Great White Shark In Danger Of Going Extinct Within The Next 100 Years, Study Finds

The great white shark could be extinct within the next 100 years, a new study finds.

Published in Science Advances, the study finds that marine megafauna including great white sharks and whale sharks are at great risk due to the effects of climate change and human pollution in their ocean habitats. The report noted that these large marine animals are threatened by a number of factors including the warming of oceans, loss of habitat, and pollution. Put together, these factors have already triggered population declines and local extinctions in the last century, the report added.

As the MarineBio Conservation Society noted, the great white shark is one of the largest predators in the ocean and has the widest geographic range of any marine animal, living across all cold temperate and tropical waters. Though they were once thought to live mostly in coastal areas, recent satellite tracking shows that they can migrate long distances, sometimes traveling across entire ocean basins.

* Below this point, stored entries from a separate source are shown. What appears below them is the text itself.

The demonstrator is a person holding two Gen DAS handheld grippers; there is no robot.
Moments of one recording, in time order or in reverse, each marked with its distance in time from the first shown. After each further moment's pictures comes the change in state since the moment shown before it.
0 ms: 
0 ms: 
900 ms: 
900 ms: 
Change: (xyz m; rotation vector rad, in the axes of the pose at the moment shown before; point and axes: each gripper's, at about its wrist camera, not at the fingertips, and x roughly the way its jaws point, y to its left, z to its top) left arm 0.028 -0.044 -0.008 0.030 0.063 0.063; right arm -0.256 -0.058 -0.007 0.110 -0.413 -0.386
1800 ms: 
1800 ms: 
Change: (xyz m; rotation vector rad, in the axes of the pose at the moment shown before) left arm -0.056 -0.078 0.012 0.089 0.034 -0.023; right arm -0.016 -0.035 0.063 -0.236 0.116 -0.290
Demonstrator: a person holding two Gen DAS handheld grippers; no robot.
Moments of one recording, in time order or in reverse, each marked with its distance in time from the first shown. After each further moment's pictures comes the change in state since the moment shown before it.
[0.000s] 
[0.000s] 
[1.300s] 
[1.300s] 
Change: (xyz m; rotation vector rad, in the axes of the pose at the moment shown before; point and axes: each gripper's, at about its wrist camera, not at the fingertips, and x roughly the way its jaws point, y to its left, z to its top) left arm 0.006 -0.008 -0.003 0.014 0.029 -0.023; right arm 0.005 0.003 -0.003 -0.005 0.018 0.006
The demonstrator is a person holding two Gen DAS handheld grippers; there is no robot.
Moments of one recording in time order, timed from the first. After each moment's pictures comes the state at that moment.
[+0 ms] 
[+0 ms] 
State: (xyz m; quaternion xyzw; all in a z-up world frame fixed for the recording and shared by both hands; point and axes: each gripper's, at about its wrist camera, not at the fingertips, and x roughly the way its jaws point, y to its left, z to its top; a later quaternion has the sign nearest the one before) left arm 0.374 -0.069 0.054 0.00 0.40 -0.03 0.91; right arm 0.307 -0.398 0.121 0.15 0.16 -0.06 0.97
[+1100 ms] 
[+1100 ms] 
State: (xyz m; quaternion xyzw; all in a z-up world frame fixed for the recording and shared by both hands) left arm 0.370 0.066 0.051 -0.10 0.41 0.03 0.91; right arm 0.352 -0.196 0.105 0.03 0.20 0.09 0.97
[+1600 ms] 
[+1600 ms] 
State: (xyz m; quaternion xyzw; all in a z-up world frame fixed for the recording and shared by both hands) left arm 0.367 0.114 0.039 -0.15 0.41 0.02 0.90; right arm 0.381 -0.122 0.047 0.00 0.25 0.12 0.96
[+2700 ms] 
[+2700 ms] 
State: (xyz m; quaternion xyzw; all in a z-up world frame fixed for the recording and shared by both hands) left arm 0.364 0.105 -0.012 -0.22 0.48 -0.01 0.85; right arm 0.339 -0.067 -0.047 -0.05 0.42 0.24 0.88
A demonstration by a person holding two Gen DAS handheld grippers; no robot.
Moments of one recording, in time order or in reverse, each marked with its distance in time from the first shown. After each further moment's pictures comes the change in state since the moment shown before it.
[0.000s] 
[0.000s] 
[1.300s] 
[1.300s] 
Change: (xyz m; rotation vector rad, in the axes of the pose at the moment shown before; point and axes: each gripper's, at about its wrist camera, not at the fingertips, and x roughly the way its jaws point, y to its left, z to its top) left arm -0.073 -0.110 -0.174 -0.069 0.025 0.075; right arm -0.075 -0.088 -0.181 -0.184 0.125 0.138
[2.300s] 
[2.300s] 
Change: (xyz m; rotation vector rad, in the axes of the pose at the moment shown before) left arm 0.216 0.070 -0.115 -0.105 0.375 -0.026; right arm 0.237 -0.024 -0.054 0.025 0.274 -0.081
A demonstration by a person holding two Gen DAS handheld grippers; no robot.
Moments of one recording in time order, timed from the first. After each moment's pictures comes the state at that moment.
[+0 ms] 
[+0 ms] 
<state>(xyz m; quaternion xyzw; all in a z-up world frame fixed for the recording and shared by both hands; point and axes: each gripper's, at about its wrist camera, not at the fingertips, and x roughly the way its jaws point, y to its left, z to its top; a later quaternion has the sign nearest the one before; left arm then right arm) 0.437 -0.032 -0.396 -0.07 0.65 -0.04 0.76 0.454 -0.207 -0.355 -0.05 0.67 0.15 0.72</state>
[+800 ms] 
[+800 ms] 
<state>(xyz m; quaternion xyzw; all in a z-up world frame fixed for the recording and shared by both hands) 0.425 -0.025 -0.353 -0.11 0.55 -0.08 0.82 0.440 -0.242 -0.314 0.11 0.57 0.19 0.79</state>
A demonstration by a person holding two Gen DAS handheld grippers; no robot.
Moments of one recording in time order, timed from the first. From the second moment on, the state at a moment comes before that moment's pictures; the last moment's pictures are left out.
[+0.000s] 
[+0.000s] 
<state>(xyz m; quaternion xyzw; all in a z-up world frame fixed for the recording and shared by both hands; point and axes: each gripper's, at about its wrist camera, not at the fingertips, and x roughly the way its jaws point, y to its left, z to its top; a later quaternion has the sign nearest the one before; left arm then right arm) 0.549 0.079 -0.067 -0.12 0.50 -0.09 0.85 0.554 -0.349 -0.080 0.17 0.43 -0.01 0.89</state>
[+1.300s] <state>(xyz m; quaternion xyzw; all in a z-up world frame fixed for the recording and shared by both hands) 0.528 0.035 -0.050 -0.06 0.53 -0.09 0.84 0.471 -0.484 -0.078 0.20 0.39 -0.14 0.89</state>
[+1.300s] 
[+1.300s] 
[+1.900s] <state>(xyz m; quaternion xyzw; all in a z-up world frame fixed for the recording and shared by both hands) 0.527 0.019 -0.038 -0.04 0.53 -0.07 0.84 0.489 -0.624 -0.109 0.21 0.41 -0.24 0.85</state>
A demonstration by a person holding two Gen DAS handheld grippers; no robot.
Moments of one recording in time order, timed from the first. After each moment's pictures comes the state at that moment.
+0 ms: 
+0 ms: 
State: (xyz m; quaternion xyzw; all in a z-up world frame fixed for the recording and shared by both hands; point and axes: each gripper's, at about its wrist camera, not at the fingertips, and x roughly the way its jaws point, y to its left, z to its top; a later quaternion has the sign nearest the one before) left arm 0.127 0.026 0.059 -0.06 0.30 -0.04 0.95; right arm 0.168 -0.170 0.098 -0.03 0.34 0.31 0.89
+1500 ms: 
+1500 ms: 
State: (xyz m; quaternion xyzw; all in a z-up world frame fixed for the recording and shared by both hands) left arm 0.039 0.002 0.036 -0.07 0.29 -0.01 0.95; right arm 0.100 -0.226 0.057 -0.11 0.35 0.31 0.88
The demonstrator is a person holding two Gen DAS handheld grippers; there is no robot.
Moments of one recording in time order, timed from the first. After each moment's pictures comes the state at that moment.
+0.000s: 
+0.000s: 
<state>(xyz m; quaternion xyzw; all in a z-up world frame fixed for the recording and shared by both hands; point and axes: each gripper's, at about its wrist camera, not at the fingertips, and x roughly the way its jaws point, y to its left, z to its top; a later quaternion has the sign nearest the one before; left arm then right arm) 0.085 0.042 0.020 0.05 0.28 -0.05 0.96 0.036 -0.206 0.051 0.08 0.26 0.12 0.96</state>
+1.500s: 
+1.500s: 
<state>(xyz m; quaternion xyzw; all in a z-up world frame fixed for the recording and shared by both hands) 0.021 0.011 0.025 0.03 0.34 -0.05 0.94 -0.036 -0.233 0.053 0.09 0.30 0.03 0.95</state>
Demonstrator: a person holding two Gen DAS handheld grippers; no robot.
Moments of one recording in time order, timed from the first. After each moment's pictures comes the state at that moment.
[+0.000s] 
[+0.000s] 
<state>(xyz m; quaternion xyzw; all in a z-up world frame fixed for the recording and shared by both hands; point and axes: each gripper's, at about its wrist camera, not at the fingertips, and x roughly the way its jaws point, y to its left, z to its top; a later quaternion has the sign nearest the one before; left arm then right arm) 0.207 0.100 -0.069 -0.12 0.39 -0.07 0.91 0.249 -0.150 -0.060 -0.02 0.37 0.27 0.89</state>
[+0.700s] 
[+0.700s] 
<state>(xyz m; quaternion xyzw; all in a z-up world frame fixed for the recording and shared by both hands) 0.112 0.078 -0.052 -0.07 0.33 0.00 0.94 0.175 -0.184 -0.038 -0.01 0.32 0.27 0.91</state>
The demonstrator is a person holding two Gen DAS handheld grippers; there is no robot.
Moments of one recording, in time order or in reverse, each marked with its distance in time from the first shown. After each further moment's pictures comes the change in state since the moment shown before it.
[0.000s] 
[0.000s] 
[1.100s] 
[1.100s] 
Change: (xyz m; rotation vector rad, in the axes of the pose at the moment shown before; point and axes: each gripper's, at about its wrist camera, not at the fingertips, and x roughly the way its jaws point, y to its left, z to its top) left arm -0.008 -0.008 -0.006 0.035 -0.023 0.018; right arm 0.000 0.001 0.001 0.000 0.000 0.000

But the organization also noted that these sharks are growing "increasingly rare" across all areas of their range. And the study shows that they are at even further risk over the coming decades.

As Newsweek reported, the study found that an estimated 18 percent of marine megafauna could go extinct in the next century, which would reduce the "functional richness of global ecosystems" by 11 percent. If all those species threatened by pollution and climate change were to go extinct, that functional richness would be reduced by nearly 50 percent across the world.

Douglas McCauley, a marine biology expert at the Marine Science Institute at the University of California Santa Barbara, compared the potential extinction to the current pandemic hitting the world. He told Newsweek that there are certain species that perform unique ecological jobs, and if they were to go extinct it would have a devastating effect on the entire ecosystem.

"Let's say a pandemic hit your country," he told Newsweek. "You will want to know the total number of deaths caused by the tragedy. That is species richness—it is the body count of extinction. But what if the pandemic particularly affected people in unique jobs, you would really want to know that as well as it would affect how society worked. If the pandemic disproportionately affected water utility workers, package delivery service employees, or doctors—unique and irreplaceable functions to the human ecosystem—we would want to have this insight early so we didn't find life grinding to a halt around us."